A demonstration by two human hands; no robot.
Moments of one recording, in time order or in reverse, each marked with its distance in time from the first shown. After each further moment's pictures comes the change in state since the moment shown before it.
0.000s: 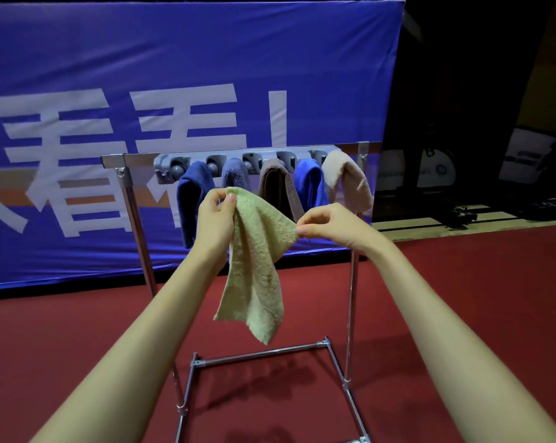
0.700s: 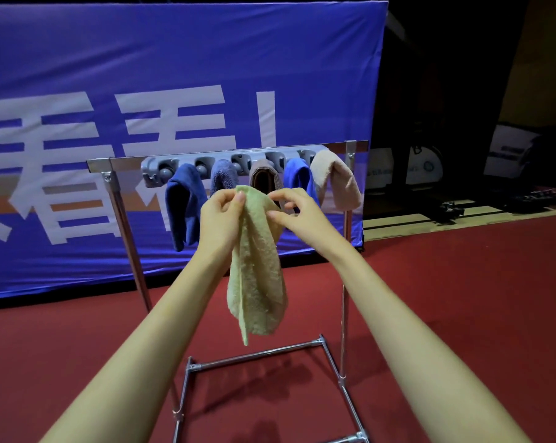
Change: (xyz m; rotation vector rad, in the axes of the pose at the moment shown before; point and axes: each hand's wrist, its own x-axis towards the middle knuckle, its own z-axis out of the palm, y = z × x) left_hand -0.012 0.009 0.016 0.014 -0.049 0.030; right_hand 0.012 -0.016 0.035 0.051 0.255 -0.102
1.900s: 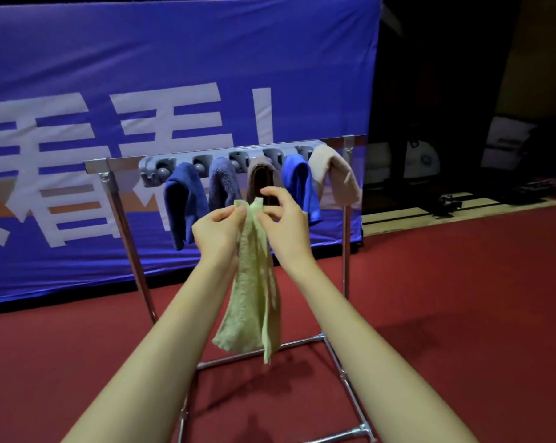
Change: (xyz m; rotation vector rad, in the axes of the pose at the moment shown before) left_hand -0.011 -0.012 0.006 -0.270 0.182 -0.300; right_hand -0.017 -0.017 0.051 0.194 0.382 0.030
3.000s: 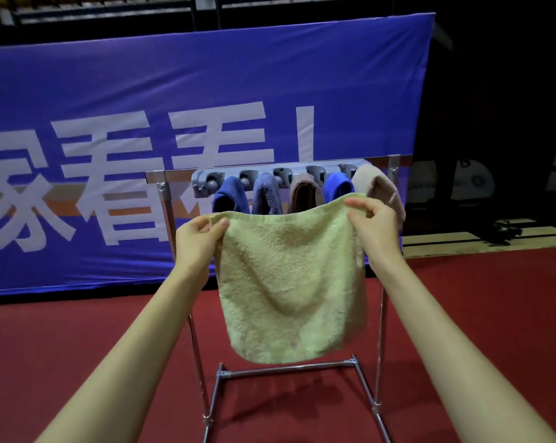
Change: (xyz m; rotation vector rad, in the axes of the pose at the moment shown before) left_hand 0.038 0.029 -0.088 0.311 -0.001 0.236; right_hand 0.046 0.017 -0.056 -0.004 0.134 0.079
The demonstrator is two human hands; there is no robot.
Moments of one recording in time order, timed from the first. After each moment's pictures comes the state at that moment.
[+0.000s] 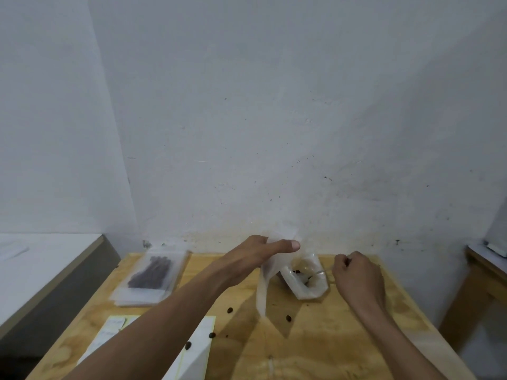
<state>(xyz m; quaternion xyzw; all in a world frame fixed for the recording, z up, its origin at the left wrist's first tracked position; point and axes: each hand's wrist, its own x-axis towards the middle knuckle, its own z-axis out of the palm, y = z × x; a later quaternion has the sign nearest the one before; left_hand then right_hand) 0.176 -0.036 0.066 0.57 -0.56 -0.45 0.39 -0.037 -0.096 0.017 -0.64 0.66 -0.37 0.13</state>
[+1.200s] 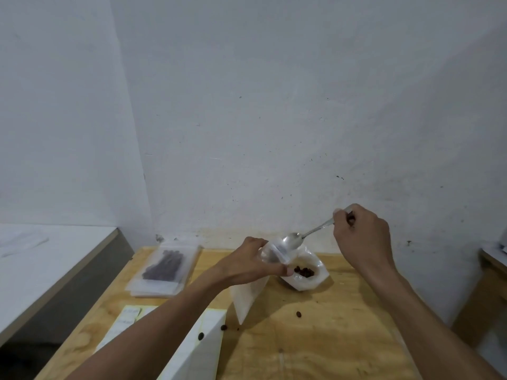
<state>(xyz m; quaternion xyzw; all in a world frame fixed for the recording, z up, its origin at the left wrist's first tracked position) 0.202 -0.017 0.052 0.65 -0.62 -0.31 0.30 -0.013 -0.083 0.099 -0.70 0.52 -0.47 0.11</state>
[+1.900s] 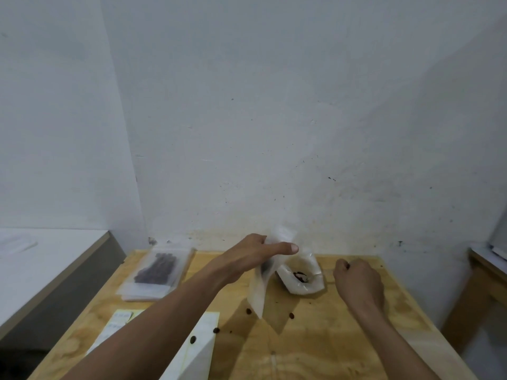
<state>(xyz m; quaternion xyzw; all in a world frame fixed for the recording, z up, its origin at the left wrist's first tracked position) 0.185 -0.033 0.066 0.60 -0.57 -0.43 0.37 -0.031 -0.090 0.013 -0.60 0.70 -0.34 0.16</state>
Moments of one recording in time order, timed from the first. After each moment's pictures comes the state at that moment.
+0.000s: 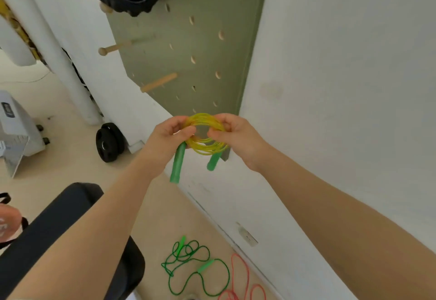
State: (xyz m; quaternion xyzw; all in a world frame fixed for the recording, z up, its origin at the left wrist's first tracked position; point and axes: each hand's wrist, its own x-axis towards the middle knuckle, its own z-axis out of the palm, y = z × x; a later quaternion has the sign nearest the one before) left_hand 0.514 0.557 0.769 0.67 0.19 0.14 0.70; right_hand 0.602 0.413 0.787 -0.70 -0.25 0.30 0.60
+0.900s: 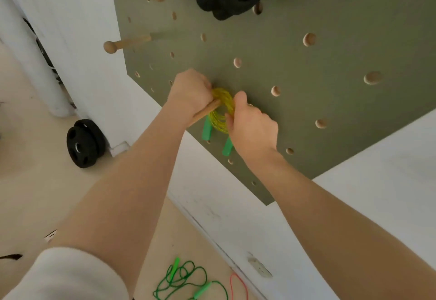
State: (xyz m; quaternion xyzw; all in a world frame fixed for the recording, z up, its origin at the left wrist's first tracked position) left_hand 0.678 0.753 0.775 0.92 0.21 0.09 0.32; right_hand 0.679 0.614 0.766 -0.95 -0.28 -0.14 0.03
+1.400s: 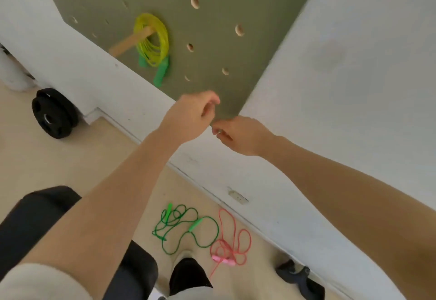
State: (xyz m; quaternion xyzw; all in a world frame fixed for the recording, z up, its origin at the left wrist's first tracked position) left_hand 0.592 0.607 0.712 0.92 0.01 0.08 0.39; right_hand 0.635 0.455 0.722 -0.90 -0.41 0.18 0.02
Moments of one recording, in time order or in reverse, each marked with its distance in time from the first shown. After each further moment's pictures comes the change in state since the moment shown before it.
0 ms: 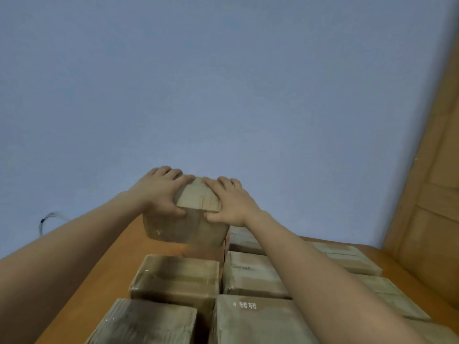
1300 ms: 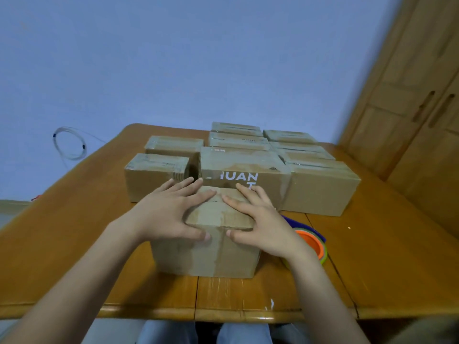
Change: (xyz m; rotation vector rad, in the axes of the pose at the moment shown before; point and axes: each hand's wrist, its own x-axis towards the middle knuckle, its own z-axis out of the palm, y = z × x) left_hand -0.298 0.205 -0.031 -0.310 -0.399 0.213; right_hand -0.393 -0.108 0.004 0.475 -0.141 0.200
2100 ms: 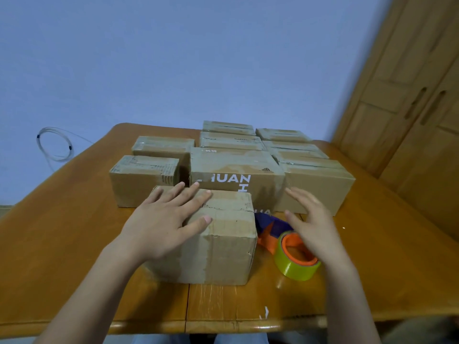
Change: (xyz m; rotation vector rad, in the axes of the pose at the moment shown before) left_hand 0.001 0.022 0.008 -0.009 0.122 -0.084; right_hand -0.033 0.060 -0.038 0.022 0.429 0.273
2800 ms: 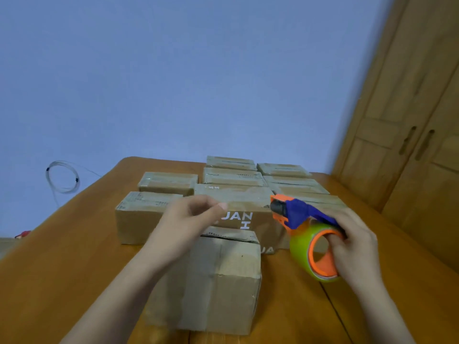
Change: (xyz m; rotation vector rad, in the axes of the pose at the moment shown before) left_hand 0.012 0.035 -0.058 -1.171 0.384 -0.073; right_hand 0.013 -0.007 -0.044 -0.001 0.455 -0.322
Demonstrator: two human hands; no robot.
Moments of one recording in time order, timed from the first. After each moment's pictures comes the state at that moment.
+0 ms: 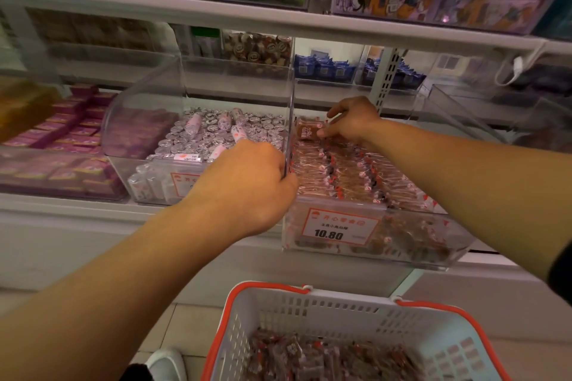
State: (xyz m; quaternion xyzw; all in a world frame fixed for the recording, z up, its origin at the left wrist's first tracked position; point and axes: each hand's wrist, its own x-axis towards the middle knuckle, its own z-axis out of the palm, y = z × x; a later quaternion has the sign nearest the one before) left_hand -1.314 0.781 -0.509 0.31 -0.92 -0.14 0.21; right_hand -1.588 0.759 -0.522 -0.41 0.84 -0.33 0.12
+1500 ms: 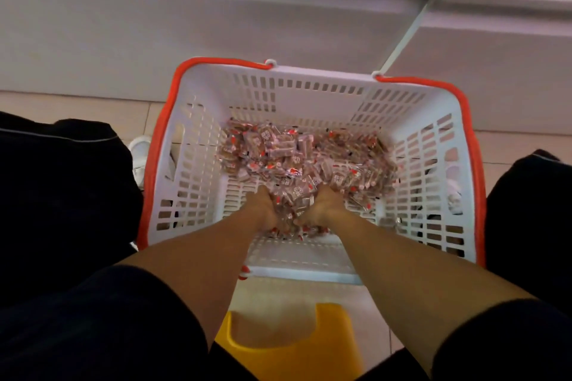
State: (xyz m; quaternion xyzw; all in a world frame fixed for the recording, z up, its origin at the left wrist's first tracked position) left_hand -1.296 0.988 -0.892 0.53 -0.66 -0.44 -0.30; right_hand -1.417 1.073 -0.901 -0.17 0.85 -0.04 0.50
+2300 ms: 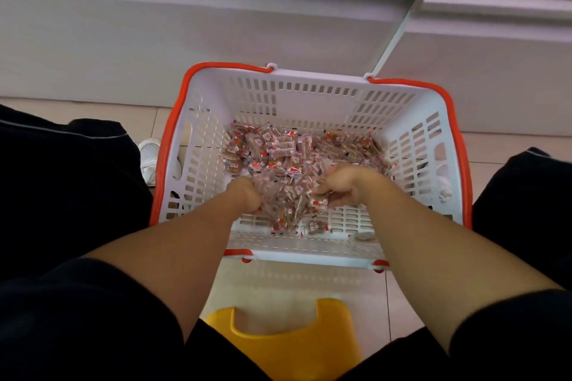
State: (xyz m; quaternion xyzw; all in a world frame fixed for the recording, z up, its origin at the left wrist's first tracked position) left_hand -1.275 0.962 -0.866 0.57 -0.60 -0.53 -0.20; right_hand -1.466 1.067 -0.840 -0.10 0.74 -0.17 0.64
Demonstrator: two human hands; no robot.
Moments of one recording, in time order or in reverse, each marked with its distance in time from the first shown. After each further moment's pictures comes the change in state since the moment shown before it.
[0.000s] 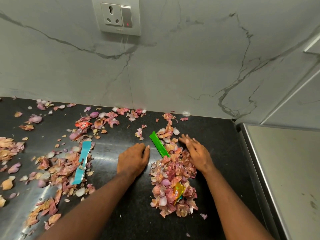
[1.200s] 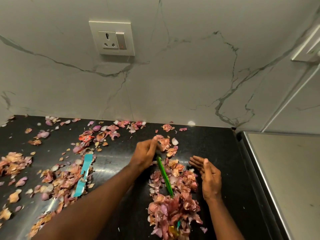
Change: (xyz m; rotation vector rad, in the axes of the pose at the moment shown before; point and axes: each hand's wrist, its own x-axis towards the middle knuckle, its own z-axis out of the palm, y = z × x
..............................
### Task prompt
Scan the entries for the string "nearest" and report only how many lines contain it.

### Response box
3